Should vulnerabilities be de-duped from multiple repositories?
paulaldridge opened this issue · 3 comments
We've found that for Redhat images a vuln report will show duplicates of all vulnerabilities, due to matching against multiple repositories. Unsure if this is intended behaviour and useful to show both repositories, but it seems negative to bloat the vuln report.
For example, using a test image for ubi8.8 (i.e.

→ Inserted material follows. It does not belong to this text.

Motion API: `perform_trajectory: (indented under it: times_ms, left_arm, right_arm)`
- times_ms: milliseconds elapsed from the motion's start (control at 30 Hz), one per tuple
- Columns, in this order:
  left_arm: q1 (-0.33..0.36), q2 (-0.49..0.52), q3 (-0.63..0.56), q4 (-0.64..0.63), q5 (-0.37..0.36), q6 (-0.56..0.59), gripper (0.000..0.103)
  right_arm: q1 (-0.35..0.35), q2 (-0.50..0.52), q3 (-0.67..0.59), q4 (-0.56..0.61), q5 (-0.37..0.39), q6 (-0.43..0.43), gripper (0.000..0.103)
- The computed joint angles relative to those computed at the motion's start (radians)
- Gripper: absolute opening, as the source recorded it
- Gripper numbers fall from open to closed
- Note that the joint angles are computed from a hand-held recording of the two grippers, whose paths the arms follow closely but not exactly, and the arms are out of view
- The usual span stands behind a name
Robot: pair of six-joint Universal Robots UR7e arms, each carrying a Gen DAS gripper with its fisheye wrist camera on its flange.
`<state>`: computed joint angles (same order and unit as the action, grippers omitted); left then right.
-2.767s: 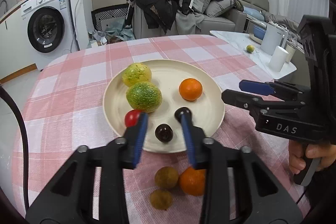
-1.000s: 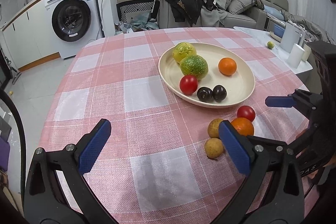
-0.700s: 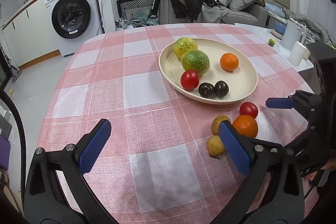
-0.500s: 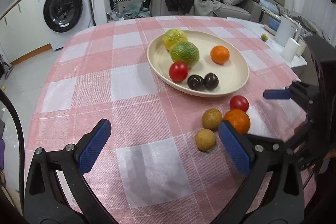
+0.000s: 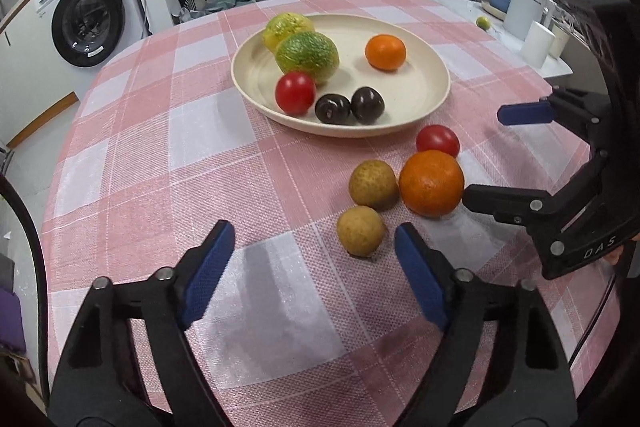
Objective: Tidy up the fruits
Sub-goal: 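Withdraw both open grippers from the plate toward the loose fruits, then grasp a brown kiwi with the left gripper while right gripper grasps an orange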
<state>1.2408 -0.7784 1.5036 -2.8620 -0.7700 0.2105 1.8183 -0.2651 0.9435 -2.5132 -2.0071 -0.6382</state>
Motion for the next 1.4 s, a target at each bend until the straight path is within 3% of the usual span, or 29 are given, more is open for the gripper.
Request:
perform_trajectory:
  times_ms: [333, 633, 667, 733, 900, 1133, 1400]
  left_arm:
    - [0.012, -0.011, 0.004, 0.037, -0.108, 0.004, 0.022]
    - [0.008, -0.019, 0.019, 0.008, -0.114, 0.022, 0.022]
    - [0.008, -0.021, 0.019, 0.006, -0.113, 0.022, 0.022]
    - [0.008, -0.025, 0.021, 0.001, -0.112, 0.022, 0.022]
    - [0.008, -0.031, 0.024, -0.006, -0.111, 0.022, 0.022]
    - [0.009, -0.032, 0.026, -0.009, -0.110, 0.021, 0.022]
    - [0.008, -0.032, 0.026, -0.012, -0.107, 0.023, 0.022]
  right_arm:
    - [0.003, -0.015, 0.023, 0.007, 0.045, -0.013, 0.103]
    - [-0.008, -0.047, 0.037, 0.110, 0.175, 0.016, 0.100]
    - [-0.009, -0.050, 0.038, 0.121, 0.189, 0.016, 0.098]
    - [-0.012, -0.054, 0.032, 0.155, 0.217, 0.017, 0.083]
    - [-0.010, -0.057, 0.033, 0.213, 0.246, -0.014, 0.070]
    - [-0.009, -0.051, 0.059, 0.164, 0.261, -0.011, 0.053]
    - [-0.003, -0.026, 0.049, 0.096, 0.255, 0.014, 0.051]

FROM registry.access.redhat.com/ubi8:8.8-1067.1698056881
), the index report shows multiple repositories:
"repository": {
"3": {
"id": "3",
"name": "cpe:/o:redhat:rhel:8.3::baseos",
"key": "rhel-cpe-repository",
"cpe": "cpe:2.3:o:redhat:rhel:8.3:*:baseos:*:*:*:*:*"
},
"4": {
"id": "4",
"name": "cpe:/a:redhat:enterprise_linux:8::appstream",
"key": "rhel-cpe-repository",
"cpe": "cpe:2.3:a:redhat:enterprise_linux:8:*:appstream:*:*:*:*:*"
},
"5": {
"id": "5",
"name": "cpe:/o:redhat:enterprise_linux:8::baseos",
"key": "rhel-cpe-repository",
"cpe": "cpe:2.3:o:redhat:enterprise_linux:8:*:baseos:*:*:*:*:*"
},
"598": {
"id": "598",
"name": "cpe:/a:redhat:rhel:8.3::appstream",
"key": "rhel-cpe-repository",
"cpe": "cpe:2.3:a:redhat:rhel:8.3:*:appstream:*:*:*:*:*"
},
"6829": {
"id": "6829",
"name": "Red Hat Container Catalog",
"uri": "https://catalog.redhat.com/software/containers/explore"
}
},
And the vuln report contains duplicate vulnerabilities with the only difference being the repository, e.g.

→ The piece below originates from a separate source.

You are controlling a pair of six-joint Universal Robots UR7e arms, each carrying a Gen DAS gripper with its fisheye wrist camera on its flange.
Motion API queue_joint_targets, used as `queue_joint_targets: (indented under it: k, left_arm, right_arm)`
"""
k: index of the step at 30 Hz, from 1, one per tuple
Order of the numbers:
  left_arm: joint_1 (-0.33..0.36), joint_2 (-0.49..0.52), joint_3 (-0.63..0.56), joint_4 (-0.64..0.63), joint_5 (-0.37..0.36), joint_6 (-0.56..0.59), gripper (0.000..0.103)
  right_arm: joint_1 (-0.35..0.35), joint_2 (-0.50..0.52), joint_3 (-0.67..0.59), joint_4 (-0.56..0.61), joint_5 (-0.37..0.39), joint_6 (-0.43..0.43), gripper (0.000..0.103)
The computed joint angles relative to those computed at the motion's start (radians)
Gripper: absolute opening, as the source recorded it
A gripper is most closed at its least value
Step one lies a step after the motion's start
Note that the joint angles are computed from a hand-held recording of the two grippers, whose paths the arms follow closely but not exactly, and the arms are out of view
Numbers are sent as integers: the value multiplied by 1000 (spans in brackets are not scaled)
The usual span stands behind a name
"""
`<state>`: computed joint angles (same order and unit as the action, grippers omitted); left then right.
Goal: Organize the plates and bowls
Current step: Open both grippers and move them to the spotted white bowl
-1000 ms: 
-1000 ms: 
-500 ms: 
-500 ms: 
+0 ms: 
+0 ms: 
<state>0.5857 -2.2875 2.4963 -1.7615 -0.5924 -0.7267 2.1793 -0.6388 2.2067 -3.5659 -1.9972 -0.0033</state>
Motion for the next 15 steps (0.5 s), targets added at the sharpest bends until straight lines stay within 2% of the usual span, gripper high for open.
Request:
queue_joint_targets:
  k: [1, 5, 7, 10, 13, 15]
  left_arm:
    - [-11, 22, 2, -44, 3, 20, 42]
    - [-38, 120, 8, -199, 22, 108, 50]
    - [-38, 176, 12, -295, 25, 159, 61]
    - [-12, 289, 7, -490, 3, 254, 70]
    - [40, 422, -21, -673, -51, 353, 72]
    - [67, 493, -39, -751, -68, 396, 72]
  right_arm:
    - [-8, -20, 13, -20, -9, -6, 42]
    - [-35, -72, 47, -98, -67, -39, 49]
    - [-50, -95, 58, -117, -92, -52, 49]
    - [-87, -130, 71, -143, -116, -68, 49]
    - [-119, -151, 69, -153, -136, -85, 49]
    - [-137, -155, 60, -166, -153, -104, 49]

Full vuln report: ubi8.8VulnReport.json
For reference we are using:
github.com/quay/clair/config v1.3.0
github.com/quay/clair/v4 v4.7.2
github.com/quay/claircore v1.5.19
This is just something that falls out of the logic of the data that Red Hat's build system and vulnerability information provide. There's no way to know which is the correct repository, so claircore's rhel
indexing logic is forced to use a cross-product in some situations. See PROJQUAY-5185 and PROJQUAY-5214 for discussion on why.
Ah I see, thanks for explaining. What do you think to de-duping the output when we know it's the same and having the repositories listed together, under 1 vulnerability? Not sure if it would be too heavy weight to check that the outputs are the same before being sure to combine though (unless we know they always will be in these cases).
Yeah, that would be a way to "clean up" the presentation. I don't think it's feasible to do in claircore with the current architecture that doesn't have a real reference/identity mechanism for vulnerabilities.